• _Your assignment_
Once you find the line with "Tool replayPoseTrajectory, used" in the data that follows, repeat it and every line after it exactly, through the line with "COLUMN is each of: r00".

------------------------------

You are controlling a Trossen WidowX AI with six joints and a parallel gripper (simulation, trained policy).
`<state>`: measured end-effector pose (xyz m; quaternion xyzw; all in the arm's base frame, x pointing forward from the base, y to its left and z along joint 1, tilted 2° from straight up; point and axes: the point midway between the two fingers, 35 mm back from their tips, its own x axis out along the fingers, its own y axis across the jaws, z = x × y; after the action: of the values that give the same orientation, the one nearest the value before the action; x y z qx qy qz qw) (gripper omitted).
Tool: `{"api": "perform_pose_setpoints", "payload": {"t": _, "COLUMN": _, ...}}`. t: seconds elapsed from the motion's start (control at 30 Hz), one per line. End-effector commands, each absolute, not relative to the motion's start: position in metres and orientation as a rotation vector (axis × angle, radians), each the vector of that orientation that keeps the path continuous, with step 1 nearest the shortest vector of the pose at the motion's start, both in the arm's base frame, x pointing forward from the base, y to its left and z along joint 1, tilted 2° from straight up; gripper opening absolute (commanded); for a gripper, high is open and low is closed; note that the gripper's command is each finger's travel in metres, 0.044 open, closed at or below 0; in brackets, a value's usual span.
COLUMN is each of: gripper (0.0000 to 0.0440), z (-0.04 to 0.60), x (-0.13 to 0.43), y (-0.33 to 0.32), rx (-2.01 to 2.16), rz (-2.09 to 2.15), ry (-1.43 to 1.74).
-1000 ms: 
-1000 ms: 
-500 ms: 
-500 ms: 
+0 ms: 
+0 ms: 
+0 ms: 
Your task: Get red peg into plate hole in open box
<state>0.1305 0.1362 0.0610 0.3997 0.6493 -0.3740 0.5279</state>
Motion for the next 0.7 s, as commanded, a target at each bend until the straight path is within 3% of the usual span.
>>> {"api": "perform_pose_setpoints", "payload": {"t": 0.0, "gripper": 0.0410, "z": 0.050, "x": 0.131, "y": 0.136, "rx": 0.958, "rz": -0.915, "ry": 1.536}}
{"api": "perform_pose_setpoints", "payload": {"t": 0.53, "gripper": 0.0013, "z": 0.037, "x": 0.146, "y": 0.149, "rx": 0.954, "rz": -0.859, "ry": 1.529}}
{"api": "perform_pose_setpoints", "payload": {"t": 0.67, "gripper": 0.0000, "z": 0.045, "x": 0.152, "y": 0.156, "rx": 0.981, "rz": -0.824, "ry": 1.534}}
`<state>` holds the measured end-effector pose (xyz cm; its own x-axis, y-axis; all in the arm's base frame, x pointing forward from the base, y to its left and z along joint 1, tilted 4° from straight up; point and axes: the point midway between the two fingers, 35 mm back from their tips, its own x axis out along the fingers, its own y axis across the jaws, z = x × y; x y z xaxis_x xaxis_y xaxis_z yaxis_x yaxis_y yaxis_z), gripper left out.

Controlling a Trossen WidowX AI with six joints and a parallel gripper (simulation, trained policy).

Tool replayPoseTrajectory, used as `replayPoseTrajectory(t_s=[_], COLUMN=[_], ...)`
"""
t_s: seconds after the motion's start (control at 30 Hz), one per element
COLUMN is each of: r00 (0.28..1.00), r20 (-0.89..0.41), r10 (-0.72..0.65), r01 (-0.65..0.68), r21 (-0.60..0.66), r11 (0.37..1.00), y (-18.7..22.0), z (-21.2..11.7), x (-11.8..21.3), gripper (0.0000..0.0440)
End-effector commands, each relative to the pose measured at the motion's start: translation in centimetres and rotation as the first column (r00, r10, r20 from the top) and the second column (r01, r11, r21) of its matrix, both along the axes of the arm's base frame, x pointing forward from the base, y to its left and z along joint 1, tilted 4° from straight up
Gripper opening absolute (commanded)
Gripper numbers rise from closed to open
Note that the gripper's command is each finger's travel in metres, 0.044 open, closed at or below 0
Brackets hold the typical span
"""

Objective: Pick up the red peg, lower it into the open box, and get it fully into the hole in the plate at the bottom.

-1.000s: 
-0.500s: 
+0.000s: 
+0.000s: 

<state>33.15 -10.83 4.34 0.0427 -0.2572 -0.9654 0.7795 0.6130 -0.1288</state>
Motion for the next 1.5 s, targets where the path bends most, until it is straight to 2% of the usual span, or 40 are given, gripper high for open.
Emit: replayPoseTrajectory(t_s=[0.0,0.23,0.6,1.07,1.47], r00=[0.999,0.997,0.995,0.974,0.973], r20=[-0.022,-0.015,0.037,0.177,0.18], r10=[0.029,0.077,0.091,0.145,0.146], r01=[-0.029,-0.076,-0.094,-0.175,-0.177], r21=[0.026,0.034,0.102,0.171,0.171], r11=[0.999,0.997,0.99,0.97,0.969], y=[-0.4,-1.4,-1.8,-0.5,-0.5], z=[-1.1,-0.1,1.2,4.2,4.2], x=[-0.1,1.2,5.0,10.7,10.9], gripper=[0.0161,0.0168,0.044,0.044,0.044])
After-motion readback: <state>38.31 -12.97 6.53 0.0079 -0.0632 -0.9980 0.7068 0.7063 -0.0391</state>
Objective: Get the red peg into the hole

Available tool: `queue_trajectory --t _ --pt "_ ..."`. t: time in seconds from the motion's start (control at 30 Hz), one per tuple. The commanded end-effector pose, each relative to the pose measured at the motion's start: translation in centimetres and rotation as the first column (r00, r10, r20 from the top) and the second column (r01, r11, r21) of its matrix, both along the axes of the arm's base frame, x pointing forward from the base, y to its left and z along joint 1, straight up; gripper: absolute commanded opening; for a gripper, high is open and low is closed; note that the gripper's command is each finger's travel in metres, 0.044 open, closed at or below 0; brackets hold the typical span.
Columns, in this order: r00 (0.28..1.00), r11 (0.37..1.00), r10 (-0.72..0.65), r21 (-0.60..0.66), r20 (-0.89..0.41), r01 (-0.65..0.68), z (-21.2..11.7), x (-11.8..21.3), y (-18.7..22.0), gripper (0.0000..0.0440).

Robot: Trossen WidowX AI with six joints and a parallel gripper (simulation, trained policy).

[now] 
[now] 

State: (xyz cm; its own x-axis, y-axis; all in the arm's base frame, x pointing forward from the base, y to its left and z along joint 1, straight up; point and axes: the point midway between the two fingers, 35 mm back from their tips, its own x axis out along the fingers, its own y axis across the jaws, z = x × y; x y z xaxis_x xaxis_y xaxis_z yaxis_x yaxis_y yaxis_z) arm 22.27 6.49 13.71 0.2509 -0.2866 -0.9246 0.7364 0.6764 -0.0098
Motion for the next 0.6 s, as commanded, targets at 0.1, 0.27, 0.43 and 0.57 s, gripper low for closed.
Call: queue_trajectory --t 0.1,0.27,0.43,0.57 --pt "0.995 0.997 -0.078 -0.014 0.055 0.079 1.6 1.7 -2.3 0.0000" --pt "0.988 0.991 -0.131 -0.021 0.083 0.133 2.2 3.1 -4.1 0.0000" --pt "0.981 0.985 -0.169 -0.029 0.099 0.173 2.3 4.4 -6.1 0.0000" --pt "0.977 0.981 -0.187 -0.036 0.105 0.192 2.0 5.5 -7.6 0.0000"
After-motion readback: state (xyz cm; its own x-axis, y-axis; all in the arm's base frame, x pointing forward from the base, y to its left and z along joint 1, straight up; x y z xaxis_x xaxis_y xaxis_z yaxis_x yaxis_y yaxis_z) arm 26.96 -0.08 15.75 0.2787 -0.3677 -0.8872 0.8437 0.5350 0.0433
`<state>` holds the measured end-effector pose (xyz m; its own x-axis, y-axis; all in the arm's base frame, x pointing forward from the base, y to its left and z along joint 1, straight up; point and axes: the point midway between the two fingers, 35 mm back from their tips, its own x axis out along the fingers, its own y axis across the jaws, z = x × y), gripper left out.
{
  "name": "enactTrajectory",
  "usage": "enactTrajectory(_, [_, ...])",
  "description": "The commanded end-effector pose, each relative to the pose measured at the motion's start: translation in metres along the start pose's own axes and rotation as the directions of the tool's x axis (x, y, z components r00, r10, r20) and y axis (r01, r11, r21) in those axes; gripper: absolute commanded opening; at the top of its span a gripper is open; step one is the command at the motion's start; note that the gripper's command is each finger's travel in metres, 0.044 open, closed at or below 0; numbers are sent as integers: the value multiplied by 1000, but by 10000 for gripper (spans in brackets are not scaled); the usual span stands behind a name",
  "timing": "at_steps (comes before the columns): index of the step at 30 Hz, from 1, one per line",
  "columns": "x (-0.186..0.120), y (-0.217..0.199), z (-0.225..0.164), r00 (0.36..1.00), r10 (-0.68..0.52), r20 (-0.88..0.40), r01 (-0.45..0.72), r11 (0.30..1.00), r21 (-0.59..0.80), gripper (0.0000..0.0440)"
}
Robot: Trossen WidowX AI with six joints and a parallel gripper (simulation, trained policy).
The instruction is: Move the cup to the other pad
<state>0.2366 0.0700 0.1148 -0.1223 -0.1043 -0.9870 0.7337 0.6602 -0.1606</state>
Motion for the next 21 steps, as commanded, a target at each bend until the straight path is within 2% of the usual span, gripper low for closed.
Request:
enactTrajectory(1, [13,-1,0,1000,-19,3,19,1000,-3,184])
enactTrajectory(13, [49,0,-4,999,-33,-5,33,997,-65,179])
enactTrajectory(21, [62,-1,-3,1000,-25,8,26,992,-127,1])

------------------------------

• _Answer space_
Tool replayPoseTrajectory, used as `replayPoseTrajectory(t_s=[_], COLUMN=[_], ...)`
"""
t_s: seconds after the motion's start (control at 30 Hz), one per element
COLUMN is each of: r00 (0.28..1.00), r20 (-0.89..0.41), r10 (-0.72..0.65), r01 (-0.65..0.68), r21 (-0.60..0.66), r11 (0.37..1.00), y (-18.7..22.0), z (-21.2..11.7), x (-11.8..21.3), gripper (0.0000..0.0440)

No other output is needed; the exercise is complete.